In the entries below, find the string "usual" and return each line holding it.

(Records excerpted from a collection)
·····
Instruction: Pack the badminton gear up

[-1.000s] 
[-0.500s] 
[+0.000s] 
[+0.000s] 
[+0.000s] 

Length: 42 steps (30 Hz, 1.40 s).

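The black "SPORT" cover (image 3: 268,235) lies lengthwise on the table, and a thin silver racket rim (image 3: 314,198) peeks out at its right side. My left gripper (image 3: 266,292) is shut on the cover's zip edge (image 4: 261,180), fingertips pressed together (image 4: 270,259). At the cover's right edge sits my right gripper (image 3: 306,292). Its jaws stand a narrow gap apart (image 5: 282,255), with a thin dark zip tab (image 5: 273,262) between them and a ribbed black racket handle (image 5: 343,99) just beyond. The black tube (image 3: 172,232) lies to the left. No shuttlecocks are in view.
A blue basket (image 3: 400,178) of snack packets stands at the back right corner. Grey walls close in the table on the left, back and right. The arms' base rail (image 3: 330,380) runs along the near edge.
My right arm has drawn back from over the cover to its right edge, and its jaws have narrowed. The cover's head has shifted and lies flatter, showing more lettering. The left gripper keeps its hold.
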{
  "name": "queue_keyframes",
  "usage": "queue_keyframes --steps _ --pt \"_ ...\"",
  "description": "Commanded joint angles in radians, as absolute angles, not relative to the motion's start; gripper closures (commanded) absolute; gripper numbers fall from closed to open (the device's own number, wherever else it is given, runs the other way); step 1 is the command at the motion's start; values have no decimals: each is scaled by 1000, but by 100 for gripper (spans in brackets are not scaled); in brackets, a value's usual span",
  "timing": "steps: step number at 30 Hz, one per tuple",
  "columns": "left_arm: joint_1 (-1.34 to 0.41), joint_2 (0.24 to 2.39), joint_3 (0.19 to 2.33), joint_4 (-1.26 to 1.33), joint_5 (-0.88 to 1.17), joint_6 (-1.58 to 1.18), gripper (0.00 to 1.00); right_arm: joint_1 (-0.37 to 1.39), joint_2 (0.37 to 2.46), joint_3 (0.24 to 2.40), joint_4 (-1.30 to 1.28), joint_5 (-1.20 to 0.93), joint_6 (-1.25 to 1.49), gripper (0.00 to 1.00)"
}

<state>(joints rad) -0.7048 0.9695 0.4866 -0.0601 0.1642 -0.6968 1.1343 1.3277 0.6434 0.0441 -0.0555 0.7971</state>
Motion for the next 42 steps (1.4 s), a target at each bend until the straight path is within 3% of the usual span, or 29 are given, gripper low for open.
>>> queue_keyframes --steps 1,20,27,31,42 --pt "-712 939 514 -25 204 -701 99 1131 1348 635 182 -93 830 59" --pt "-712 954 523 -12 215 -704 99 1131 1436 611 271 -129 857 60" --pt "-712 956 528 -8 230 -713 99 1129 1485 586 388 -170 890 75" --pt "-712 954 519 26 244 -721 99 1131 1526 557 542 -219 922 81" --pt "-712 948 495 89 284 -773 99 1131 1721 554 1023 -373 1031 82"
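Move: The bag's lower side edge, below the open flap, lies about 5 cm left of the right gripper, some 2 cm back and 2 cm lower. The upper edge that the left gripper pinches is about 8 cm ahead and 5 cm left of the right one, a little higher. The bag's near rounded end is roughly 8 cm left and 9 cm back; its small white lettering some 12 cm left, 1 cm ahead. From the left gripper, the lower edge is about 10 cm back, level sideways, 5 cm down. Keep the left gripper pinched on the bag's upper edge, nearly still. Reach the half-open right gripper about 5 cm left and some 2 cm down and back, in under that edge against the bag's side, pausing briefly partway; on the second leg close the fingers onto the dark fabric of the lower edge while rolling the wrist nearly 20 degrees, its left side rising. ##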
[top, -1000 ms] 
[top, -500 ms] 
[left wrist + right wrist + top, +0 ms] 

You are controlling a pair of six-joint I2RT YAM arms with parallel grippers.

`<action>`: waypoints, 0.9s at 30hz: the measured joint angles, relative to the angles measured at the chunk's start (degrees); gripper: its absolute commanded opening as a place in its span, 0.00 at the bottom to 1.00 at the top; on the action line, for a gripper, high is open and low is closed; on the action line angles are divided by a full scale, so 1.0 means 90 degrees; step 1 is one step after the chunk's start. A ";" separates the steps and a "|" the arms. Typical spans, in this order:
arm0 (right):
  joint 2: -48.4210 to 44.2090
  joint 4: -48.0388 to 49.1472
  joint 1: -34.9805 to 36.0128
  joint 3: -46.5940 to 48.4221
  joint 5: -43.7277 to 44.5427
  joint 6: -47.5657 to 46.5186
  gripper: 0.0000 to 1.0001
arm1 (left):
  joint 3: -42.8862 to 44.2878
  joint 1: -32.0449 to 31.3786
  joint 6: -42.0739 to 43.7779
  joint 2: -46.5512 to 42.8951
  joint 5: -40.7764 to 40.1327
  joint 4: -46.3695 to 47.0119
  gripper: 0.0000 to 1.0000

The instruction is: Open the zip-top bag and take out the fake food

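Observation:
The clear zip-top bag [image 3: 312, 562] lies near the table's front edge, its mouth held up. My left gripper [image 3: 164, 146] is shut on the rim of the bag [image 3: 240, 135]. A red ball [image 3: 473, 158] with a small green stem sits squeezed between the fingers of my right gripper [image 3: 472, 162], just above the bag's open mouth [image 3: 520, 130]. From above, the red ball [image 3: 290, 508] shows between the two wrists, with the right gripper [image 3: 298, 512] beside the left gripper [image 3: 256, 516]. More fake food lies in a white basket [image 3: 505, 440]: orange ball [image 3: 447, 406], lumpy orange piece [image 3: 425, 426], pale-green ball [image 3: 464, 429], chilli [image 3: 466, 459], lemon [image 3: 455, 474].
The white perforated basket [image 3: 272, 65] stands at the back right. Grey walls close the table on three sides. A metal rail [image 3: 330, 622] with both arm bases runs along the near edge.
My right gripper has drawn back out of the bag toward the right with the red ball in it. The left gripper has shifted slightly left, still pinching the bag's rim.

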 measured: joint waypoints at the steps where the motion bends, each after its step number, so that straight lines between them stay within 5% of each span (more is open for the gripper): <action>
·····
Task response:
  "description": "Commanded joint angles in radians, as absolute angles, not relative to the motion's start; gripper closures (commanded) absolute; gripper numbers fall from closed to open (the device's own number, wherever else it is given, runs the other way); step 1 is the command at the motion's start; values have no decimals: each is scaled by 1000, but by 100 for gripper (spans in brackets are not scaled); in brackets, a value's usual span",
Motion for the next 42 steps (1.4 s), a target at each bend until the straight path is within 3% of the usual span, or 29 are given, gripper low for open.

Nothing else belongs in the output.